Veio nesse dia, ao nosso encontro, o encouraçado "Riachuelo", para guardar-nos. Estavam conosco a borda do "Alagoas": a baronesa de Fonseca Costa - dama de minha mãe, o Conde de Aljezur - camarista de meu pai, o Conde de Mota Maia - médico de meus pais, Manuel da Mota Maia - seu filho mais velho, o Barão e Baronesa de Muritiba, o Barão e a baronesa de Loreto, o engenheiro Rebouças - que fez questão de acompanhar meu pai, Mr. Stoll - a serviço de meus filhos, as duas criadas de quarto de minha mãe, minhas duas criadas de quarto, os dois criados de quarto das crianças e o nosso querido papagaiozinho do Para, fiel companheiro de 20 anos.

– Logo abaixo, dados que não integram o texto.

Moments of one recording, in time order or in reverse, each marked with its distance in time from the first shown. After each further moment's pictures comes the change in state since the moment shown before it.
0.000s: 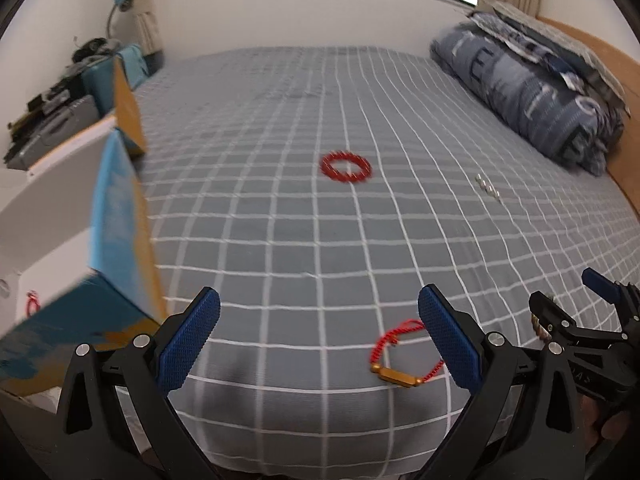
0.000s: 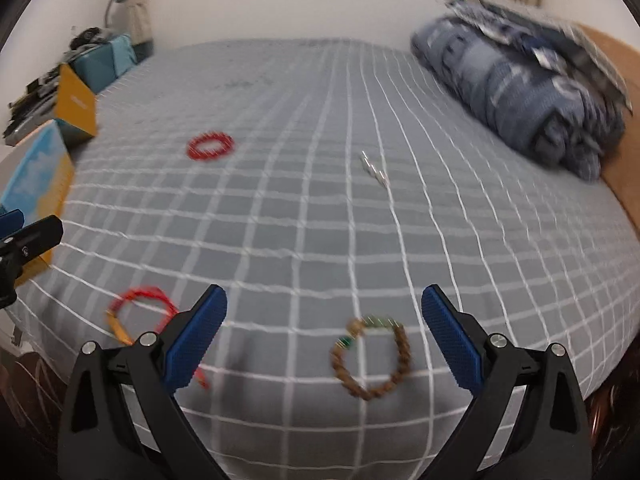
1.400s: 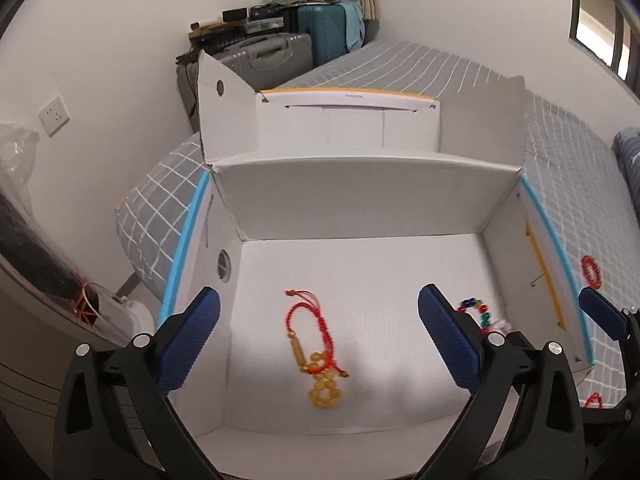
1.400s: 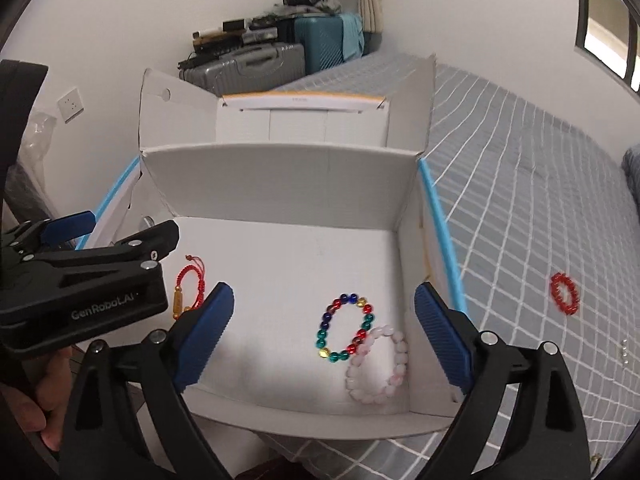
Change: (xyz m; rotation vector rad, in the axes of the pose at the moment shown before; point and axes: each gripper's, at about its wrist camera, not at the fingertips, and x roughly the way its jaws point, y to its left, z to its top) left arm -0.089 0.342 0.013 -0.421 0.058 0.413; right arm -0.078 0.417 0.094 -0.431 -0.060 0.476
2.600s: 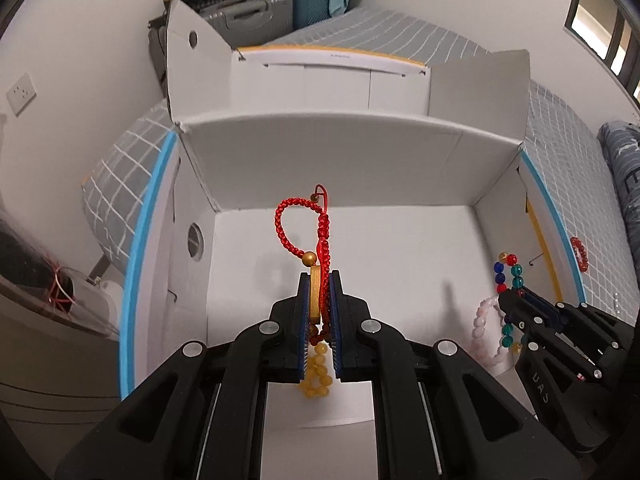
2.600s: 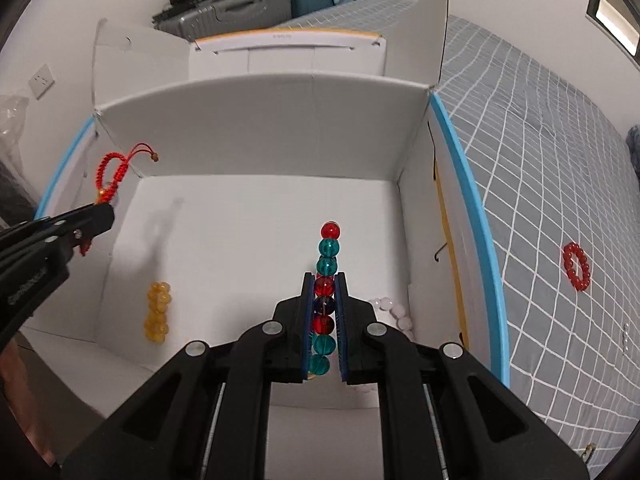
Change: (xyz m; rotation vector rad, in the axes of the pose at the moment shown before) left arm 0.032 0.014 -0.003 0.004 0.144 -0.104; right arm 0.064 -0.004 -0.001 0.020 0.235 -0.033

Aos que nos acompanharam, a todos os que deixamos e que nos cercaram, de tanto devotamento e aflição nesses terríveis dias, minha melhor saudade e simpatia sincera!
Meu pai declarou-nos a borda que não aceitara o oferecimento de cinco mil contos, que lhe haviam oferecido num último papel que lhe entregaram ao partir. Era essa de fato a opinião de todos nos.

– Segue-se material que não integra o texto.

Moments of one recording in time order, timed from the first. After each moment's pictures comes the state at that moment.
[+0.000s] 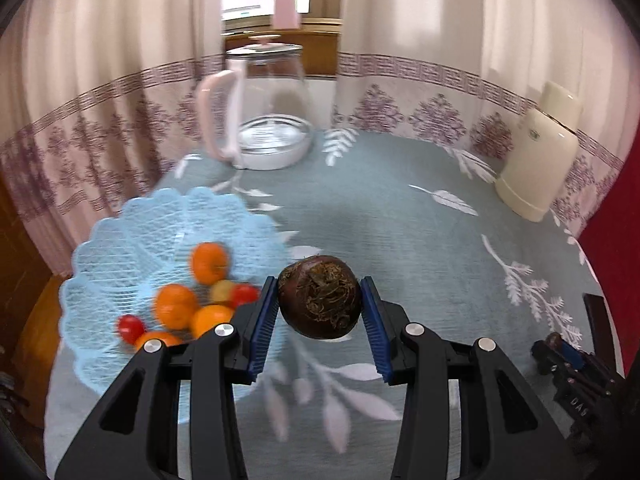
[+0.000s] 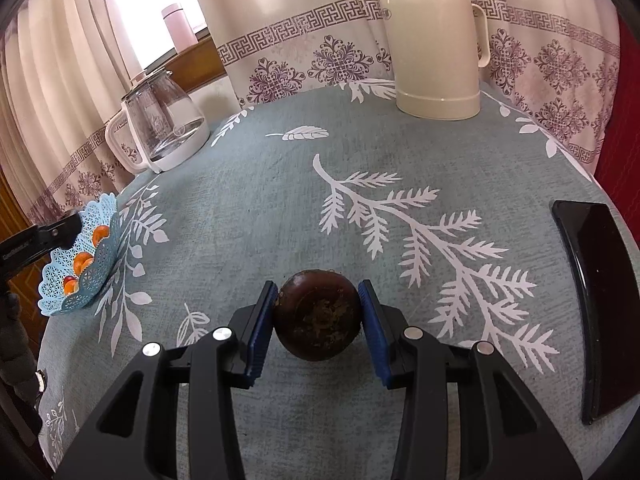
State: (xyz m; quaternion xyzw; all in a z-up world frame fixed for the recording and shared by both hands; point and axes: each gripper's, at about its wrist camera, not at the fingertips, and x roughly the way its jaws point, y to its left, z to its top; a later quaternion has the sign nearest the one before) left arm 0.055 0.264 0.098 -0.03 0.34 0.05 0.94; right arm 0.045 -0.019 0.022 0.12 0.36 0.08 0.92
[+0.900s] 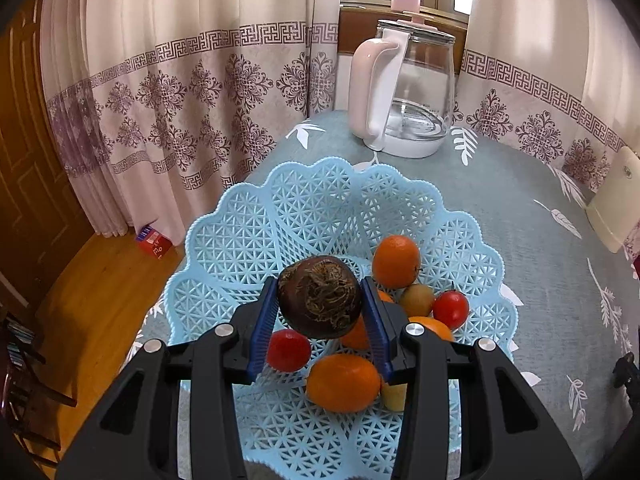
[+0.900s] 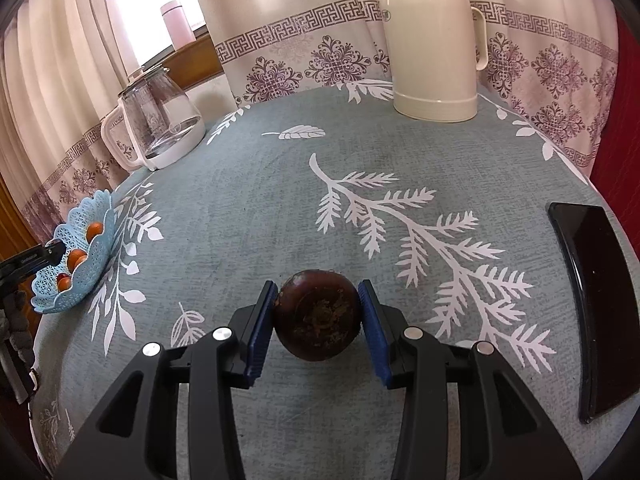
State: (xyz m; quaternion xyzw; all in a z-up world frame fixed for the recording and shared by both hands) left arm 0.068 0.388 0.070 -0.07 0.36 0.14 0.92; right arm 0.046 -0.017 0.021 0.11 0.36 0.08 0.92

Declarou-nos ainda, durante a travessia, que se soubesse exatamente o estado das coisas a 15 de novembro, teria ficado em Petrópolis, internando-se mais se fosse necessário.
Desembarcamos em Lisboa, a 6 de dezembro. Acabrunhada por tantas aflições e pelo pouco conforto de bordo, minha Mãe adoecera desde o dia 2. Apanhando influenza em Lisboa, e sem quem ninguém pudesse imaginar seu fim, deixou-nos, por um mundo melhor, no Porto, a 28 de dezembro. Estávamos na Espanha, o Conde d'Eu e eu visitando o Duque e a Duquesa de Montpensier. Avisados da persistência da moléstia, voltamos a Portugal, chegando a Madrid, recebi a terrível notícia! Também meu pai nos deixava a 5 de dezembro de 1891! Tinha minha mãe em sua companhia, no Porto, a Baronesa de Japura e Isabel, sua filha. Estas e ainda os Muritiba, a família do Vis conde da Penha, vindo expressamente depois da revolução trazer-nos a prova de seu devotamento, e mais os São Joaquim, que encontramos na Europa, bem como os Japura, acompanharam-me continuamente em Boulogne-sur-Seine. Quantos já desapareceram entre os que formavam esta pequena corte de exilados! Sinto-me satisfeita por designá-los aqui.